それぞれのご夫婦から単身の経験談を伺いましたが、「どちらが良いという答えはないよ」、「決めるのは自分たち自身」とアドバイスされました。実際に単身を経験した奥さまは「夫がいなくても意外と大丈夫」と話していました。それぞれの家族に選択があり、正解はないのだと思います。

 

「単身か、家族一緒か」という悩み以前に、夫はファジアーノを退団するタイミングで「現役を続けるか、引退して家族と一緒に暮らすか」を考えていたみたいです。夫は考え事や悩み事を家庭に持ち込まないタイプです。練習後や試合後、1人で車を運転しながら頭や心を整理しています。

現在は2人の子どもを育てる広瀬さんと河井選手

■サッカーに入り込まないスタンス「私たちにはベスト」

私も夫の仕事には入り込まないようにしています。試合で負けた時や怪我をした時は一緒に落ち込まず、明るく接しています。その方が気持ちを切り替えやすいと、結婚前に夫が話していたからです。サッカー選手の妻として正解なのか分かりませんが、私たち夫婦にはベストな形だと思っています。

 

パパっこの長男は、夫がサッカー選手だと理解しています。Jリーグの選手名鑑がお気に入りで、エンブレムやユニホームを見ると、どこのチームなのか覚えています。夫にとって、子どもたちの存在は現役を続けるモチベーションになっています。

 

昨シーズン、ファジアーノはプレーオフ進出を逃してしまったので、長いオフになりました。私は移籍先に無関心を装いましたが、夫のスマートフォンが鳴るたびに「代理人からの電話かな」とドキドキしていました。

 

矛盾しているかもしれませんが、夫には何でも相談してほしい気持ちがありながら、私からは聞き過ぎないスタンスで接していました。

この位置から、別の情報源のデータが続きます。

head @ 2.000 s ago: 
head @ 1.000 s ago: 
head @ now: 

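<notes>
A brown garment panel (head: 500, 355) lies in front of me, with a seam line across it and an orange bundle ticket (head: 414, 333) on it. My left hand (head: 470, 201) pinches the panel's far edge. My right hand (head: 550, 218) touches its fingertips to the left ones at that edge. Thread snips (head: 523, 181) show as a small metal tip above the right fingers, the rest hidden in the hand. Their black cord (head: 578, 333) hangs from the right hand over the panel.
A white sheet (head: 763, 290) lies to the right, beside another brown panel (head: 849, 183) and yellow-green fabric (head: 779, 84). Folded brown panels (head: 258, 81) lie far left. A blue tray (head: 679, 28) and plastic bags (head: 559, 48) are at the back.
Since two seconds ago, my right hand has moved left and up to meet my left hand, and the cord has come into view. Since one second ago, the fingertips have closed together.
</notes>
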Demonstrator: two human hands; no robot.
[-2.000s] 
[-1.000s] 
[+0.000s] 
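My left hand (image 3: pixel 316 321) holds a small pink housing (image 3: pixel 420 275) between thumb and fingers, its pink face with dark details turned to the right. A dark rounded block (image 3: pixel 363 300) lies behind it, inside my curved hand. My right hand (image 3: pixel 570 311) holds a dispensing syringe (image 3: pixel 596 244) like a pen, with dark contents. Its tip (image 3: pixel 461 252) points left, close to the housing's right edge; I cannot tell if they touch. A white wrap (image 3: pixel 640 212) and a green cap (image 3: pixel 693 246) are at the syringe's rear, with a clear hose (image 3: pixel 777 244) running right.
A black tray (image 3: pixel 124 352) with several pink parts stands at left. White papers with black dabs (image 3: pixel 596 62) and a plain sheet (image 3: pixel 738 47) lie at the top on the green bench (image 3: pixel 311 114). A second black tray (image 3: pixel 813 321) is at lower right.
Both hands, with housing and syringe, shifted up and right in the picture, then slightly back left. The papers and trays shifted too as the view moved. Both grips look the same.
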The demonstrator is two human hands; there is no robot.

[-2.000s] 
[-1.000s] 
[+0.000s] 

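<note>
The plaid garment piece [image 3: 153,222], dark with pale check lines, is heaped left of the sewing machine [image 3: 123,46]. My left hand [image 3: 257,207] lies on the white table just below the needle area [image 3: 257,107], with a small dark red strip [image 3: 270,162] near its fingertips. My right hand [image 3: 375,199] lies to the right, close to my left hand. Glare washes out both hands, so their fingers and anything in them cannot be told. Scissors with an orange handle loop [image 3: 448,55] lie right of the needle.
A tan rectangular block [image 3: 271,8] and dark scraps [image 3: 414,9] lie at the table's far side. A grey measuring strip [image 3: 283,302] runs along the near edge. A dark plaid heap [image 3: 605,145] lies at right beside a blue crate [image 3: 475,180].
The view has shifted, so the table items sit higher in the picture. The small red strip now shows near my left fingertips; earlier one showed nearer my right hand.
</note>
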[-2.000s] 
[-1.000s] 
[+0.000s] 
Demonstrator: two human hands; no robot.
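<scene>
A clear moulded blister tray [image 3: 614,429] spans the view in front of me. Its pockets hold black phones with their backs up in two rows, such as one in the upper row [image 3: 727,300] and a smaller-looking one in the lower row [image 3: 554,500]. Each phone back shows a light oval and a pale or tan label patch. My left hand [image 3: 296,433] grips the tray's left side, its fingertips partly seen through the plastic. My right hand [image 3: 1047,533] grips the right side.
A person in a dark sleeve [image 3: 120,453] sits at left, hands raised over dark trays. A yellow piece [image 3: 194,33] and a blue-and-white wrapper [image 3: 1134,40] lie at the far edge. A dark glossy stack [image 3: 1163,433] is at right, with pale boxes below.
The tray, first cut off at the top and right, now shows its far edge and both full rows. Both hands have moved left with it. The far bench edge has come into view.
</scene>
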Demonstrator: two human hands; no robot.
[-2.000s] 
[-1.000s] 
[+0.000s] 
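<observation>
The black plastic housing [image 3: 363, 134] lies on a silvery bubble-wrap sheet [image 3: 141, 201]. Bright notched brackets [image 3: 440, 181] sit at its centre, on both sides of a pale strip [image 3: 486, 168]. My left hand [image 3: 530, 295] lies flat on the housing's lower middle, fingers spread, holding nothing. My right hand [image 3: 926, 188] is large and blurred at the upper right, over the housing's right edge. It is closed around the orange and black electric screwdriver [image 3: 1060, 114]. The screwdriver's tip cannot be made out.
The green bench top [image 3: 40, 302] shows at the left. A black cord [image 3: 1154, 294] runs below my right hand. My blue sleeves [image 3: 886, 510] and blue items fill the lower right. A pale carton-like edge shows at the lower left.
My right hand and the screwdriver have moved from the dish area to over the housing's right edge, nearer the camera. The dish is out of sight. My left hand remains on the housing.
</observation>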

「1人で悩まないで」と伝えていましたし、夫が考え込んでいる様子の時は「今夜、話そうか」と声を掛けて話を聞いていました。

 

家族で一緒に生活できないのは寂しいです。でも、長い人生で見れば夫が子どもたちと離れる期間は長くありませんし、別々に暮らしても心が離れるわけではありません。怪我でプレーできなくなるのは仕方ありませんが、体が動いて必要としてもらえるチームがある限りは現役を続けないと後悔すると思います。私たちの家族なりの形で、夫をサポートするつもりです。皆さん、カターレ富山・河井陽介の応援よろしくお願いいたします。

 

<プロフィール>

広瀬麻知子(ひろせ・まちこ)。千葉県我孫子市出身。2010年に静岡朝日テレビにアナウンサーとして入社し、1年目から「ピエール瀧のしょんないTV」を担当。その後、情報番組のMCや県内ニュースのキャスターを務め、20203月付で退社した。2018年に当時清水エスパルスでプレーしていた河井陽介選手と結婚。現在2児の母。